◆ EXERCISE DIRECTIONS
To complete this task, print all the data below exactly but leave out the images.

◆ DATA
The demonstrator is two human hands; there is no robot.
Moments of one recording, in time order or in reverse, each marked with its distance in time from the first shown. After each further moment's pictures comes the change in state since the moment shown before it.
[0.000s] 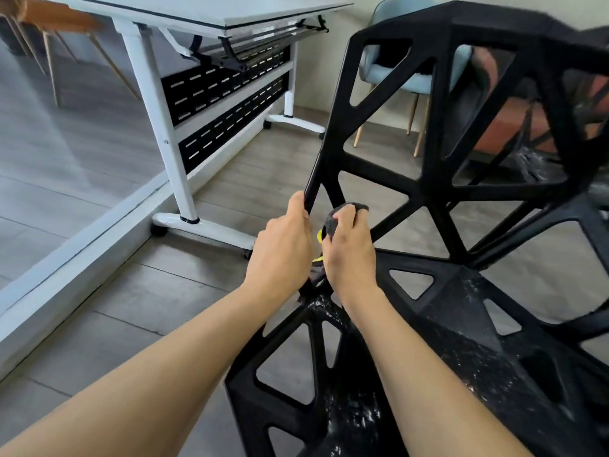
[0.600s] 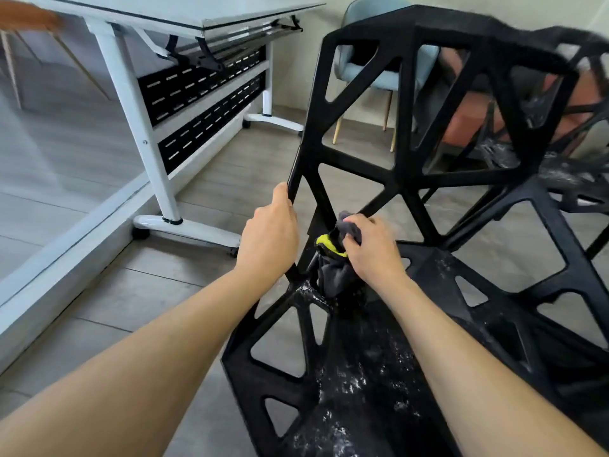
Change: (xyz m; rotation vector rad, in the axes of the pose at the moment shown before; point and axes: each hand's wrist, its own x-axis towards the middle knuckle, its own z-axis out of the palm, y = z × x) left_hand -0.004 0.009 -0.004 0.053 0.011 -0.035; right_hand -0.017 0.040 -0.063 0.074 -0.191 0.116
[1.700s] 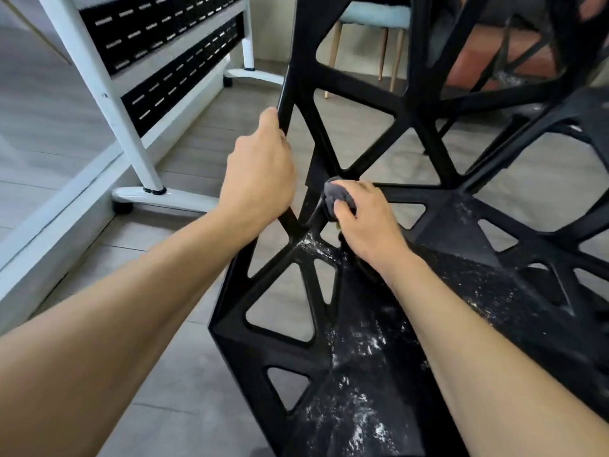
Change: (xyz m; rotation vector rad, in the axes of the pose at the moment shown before) left_hand 0.023 -0.018 0.015 -0.062 0.008 0.061; right_hand -0.019 0.018 0.046 0.084 -0.007 -0.037
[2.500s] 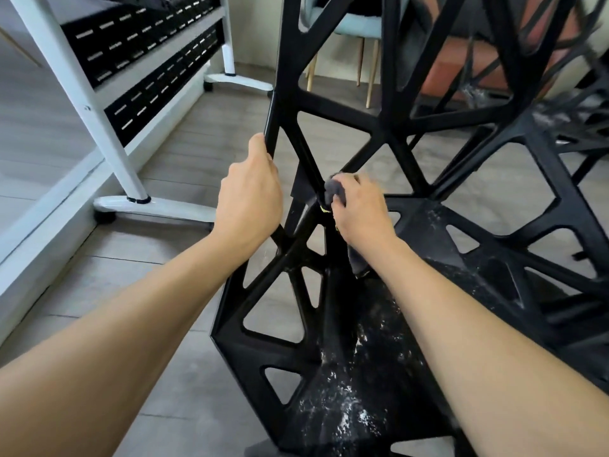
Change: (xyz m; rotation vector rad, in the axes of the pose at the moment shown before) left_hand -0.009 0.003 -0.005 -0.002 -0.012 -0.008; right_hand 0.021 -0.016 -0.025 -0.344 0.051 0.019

◆ SOLUTION TO THE PROBLEM
The demonstrator is two human hands; there is no robot.
Moments of one recording, in time order or in reverse, each marked with its distance in time from the first shown. After each further moment's pictures comes the change in state since the moment shown before it.
[0.000s] 
[0.600s] 
Change: (xyz m; rotation vector rad, in the axes of the pose at the moment shown before; point and axes: each hand's wrist, its own x-axis towards the middle knuckle, its own z-axis out of the palm, y = z × x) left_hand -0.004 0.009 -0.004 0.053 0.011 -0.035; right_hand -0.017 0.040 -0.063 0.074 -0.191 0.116
[1.700s] 
Change: (xyz m; rotation vector rad, in the axes of the pose at the moment shown before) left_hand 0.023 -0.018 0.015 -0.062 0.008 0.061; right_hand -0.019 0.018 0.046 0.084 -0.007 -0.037
[2.500s] 
Change: (xyz m; rotation vector rad, in the axes of the pose at the moment shown before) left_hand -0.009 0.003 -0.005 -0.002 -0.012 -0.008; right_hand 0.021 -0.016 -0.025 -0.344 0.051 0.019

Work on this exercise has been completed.